刑法による訴訟を刑事訴訟、裁判を刑事裁判といいます。ここでは逮捕され容疑をかけられた人を「被疑者」、検察官によって刑事裁判にかけられると「被告人」といいます。また被告人を弁護する弁護士の他に、被告人の罪を立証しようとする「検察官」が裁判に参加します。
条文の数でいうと、刑法は246条までなので、民法より大幅に少ないです。
冒頭に紹介したドローンのケースでは、状況や傷の深さなどにもよりますが、多くは業務上過失致傷罪が成立し、5年以下の懲役若しくは禁錮又は100万円以下の罰金が課されます。
まとめ
民法と刑法では、規定されたルールの性質が異なります。民法は当事者間の平等で合理的な解決のための指針、刑法は社会生活における禁止事項の明確化とそれらの抑止という役割を担っています。それぞれが有効に機能することにより、国家が成り立っているといえるでしょう。
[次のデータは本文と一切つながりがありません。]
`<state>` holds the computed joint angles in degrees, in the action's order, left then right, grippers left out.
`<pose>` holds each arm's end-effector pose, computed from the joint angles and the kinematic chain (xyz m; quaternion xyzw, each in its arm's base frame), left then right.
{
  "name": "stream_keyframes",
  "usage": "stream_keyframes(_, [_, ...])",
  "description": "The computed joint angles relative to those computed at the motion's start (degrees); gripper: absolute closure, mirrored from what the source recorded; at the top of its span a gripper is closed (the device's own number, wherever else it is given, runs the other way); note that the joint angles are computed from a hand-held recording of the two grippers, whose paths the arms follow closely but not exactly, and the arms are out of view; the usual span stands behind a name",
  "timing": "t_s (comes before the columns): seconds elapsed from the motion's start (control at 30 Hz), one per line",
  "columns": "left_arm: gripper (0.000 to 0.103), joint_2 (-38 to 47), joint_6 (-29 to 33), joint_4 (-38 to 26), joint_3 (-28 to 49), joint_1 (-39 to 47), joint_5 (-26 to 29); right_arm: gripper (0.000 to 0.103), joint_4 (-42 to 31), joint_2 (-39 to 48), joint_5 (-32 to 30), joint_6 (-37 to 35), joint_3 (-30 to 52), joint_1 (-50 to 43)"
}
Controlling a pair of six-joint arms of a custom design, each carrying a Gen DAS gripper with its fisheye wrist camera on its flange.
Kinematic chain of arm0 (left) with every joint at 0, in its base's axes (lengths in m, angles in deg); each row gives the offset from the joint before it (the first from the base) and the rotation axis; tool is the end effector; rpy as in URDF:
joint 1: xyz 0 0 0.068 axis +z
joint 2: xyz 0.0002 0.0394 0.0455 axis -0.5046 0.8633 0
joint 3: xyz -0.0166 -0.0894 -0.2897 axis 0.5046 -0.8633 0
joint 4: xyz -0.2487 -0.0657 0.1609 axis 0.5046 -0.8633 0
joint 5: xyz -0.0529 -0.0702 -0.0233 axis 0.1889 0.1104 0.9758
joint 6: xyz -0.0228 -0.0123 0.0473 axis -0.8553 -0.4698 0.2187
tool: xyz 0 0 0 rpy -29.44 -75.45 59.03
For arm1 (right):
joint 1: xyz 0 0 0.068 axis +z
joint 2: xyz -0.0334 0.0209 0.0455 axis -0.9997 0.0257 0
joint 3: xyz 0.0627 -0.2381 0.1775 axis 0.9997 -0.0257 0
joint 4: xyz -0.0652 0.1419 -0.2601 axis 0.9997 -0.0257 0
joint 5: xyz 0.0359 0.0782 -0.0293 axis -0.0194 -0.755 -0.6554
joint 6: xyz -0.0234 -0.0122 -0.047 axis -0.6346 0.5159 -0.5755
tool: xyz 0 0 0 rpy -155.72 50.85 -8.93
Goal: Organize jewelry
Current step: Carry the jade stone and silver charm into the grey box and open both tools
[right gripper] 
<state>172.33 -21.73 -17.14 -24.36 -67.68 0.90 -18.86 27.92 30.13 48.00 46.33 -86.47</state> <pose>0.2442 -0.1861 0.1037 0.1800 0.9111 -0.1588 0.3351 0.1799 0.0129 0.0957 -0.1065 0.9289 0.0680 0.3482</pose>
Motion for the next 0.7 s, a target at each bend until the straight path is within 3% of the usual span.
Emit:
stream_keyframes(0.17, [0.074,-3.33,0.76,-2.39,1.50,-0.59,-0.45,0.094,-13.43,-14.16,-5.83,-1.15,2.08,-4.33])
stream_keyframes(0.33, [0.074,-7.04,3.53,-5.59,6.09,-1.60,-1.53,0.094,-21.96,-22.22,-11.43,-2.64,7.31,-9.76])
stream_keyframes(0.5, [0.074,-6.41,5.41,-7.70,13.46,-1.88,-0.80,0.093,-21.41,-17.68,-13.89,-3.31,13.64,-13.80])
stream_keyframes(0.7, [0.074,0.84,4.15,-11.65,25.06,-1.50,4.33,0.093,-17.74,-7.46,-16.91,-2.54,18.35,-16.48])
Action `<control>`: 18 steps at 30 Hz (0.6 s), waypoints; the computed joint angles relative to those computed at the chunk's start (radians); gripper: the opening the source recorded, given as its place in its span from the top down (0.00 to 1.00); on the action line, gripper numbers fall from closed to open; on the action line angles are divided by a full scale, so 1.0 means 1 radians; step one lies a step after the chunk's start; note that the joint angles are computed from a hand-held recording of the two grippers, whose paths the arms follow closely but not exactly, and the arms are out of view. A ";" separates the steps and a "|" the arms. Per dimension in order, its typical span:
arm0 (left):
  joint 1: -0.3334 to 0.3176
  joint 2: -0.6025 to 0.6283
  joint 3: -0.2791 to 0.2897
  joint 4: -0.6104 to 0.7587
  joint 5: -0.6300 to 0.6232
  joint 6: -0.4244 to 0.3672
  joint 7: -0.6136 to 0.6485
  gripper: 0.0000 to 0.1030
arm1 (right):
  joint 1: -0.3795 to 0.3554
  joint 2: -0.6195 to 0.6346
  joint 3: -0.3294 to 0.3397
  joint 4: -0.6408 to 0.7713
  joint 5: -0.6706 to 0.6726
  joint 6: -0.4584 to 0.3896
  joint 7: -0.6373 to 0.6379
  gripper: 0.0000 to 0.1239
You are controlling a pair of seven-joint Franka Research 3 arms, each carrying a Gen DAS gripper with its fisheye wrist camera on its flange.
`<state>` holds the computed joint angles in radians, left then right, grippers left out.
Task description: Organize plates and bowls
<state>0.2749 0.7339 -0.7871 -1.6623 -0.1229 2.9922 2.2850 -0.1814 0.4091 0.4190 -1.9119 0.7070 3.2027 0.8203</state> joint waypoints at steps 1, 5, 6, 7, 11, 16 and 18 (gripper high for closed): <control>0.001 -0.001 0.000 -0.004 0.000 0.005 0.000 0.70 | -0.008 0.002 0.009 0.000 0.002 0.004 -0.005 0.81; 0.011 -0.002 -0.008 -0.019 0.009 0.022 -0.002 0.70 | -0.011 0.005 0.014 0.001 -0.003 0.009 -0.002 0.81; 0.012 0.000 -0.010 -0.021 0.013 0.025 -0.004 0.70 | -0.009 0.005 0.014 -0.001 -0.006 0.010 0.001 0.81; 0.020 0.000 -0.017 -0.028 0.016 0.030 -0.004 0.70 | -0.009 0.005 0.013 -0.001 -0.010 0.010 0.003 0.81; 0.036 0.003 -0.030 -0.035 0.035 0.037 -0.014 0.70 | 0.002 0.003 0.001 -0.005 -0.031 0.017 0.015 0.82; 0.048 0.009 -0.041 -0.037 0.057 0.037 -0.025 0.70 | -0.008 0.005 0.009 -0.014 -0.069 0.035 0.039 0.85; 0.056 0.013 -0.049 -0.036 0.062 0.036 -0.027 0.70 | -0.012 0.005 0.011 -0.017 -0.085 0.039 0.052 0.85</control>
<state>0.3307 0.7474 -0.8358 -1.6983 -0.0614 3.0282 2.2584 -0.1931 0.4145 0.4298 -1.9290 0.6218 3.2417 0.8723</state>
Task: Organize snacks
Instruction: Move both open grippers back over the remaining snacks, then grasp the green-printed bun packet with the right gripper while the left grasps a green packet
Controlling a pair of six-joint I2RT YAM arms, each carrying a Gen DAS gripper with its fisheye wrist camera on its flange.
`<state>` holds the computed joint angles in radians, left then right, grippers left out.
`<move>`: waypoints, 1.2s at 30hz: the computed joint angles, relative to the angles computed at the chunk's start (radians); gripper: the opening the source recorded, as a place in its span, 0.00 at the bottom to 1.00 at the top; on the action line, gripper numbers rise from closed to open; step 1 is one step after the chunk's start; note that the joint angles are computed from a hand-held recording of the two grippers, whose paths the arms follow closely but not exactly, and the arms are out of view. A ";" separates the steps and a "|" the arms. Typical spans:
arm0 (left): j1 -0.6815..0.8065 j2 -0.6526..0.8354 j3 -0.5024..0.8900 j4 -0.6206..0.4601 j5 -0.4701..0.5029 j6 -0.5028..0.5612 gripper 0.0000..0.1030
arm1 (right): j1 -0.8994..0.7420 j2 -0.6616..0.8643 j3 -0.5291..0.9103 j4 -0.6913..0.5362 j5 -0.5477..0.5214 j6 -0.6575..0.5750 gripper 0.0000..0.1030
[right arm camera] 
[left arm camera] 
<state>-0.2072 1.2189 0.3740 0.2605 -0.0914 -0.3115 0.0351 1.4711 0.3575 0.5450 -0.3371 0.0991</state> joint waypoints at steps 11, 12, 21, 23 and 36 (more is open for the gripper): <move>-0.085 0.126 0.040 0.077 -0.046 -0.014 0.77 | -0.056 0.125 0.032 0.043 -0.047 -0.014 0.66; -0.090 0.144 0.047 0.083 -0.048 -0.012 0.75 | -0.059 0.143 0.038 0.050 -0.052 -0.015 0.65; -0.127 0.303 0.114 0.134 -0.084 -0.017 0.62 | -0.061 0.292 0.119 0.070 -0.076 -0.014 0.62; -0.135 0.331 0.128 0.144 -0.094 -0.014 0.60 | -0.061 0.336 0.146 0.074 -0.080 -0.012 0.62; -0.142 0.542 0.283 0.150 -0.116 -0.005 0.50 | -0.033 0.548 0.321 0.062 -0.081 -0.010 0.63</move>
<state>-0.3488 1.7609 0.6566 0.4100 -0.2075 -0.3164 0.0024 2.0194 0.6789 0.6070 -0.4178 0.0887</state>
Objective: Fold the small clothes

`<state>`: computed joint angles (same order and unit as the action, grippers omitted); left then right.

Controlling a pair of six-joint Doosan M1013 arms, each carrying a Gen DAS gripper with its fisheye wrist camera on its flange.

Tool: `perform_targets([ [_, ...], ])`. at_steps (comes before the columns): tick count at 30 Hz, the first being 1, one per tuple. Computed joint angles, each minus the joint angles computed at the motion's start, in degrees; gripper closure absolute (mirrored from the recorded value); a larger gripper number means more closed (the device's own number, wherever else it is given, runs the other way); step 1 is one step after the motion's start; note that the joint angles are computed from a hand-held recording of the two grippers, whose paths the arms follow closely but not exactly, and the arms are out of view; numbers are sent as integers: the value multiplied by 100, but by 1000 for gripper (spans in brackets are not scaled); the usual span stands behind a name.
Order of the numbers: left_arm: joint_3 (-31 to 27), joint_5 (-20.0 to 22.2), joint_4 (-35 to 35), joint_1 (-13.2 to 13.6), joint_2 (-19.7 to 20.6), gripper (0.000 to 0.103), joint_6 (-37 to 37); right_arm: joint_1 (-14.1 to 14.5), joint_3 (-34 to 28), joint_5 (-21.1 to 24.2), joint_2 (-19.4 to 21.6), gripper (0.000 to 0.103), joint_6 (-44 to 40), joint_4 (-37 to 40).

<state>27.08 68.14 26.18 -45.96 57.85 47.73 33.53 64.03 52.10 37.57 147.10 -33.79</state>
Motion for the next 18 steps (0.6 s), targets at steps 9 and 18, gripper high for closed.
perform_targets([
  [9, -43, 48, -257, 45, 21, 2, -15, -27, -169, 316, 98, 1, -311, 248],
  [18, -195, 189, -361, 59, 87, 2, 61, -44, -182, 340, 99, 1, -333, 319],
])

以上、この記事では、「民法」と「刑法」の違いについて解説しました。
- 民法 個人間の紛争に適用
- 刑法 国家により個人の犯罪行為に適用
いかがでしたでしょうか。「民法」と「刑法」は数多くある法律のうちの2つ、というだけではありません。色々な違いがあります。
先ほど条文はそれぞれ1044条まで、246条までといいましたが、民法典や刑法典に収まりきらなかった規定が「特別法」として非常に多く存在します。司法試験は最難関の国家資格といわれていますが、この条文の数からも法律家への道の険しさが伝わるのではないでしょうか。